I've got half a computer in my basement, and I'm thinking of putting the necessary parts back in to it (I've got it's original 1.2GB drive, just need to put it back in the machine, I need a new floppy and CD-ROM drive.  I have a network card already--not installed).

It's a Pentium 100 with 24 MB of RAM and it CAN have a 1.2GB hard drive.  What I want to know is what can I do with it?  I still want to keep it (so giving it away is not an option), and I already have a router, so I don't need that.

Does anyone have any ideas on what function this machine can have? (Installing Gentoo is not really an option, due to lack of, lets say, a couple of eternities to compile stuff on it)

----------

## pjp

Well, with 40MB of additional RAM, you could install Gentoo on it.  There is a thread that discusses how to compile on one machine for another too.  You could use it as a firewall.

----------

## evaner

Aww, but RAM for that beast would cost money (plus all the SIMM slots are taken up by 2 4Ms and 2 8Ms.  I guess if I could come across some 32Ms cheap, I could have 72MBs...  Remember SIMMs?) but anyhoo...

Yeah, a firewall sounds okay, but I think my router has that covered...

Anyone know of a place that'll sell me SIMMs cheap cheap cheap?

----------

## pjp

What is the maximum size your board will accept?  I use to have some lying around.  WIll have to dig them up to see what I've got.

----------

## evaner

Ah, if AST was ever good at something, it was providing technically detailed user manuals!

Okay, the machine can take up to 128MB (4x32MB).  No more.
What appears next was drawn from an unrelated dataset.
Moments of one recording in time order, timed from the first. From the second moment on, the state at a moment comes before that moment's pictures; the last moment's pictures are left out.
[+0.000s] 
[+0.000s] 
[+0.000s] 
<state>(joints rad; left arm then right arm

It needs to be 72-pin tin-plated, 32 bits, single or double sided, +5V, 70 ns or faster (there's 70 and 60ns in there now, the 70 will go so 60ns or faster is preferable)

I don't think a firewall is very useful though in my configuration right now... but I can still think of something else!

----------

## pjp

I'll see what I can dig up.  If I've got some, pay for the postage, and their yours.  Let me make sure first.  I'll PM you later today.

----------

## therobot

you can find old ram for pretty cheap, i got some old simms for very little.

----------

## evaner

Well, I don't know what I'm going to do with it... I am able to get a floppy drive for free (provided I take it out of a machine and provided it works) and a CD-ROM drive isn't necessary if I can get networking to work (ne2k PCI, pretty generic)   :Very Happy: 

I still need a purpose for this machine.  I was thinking as an always-on webserver, ssh server, etc... possibly with an X server running (if I can get away with it)... but come on!  I want some strange ideas here!!   :Idea: 

----------

## rac

 *evaner wrote:*   

> Well, I don't know what I'm going to do with it... I want some strange ideas here!!  

 a junkbuster proxy

a secure syslog server

a backup coordinator

a DNS cache

----------

## GVSUScott

Depending on how electrically inclined and how much work you want to do, you can do almost anything with a serial port.

-Control the lights in your house.

-Set up a security system with a motion activated web cam.

-Make it into one big alarm that controls all your house's functions, air, heat, water heater, and makes breakfast in the morning.  Probably the energy you save by turning things off will be taken by the computer running.

-Stick a TV card/DVD in it, hook it up to your TV and have it be a TVio, DVD player and magical Test Pattern Generator, with maybe a robotic arm to load your DVDs from your shelf and a IR Remote.

-Doorstop that welcomes visitors.

Hope those were weird enough of ideas for you.

----------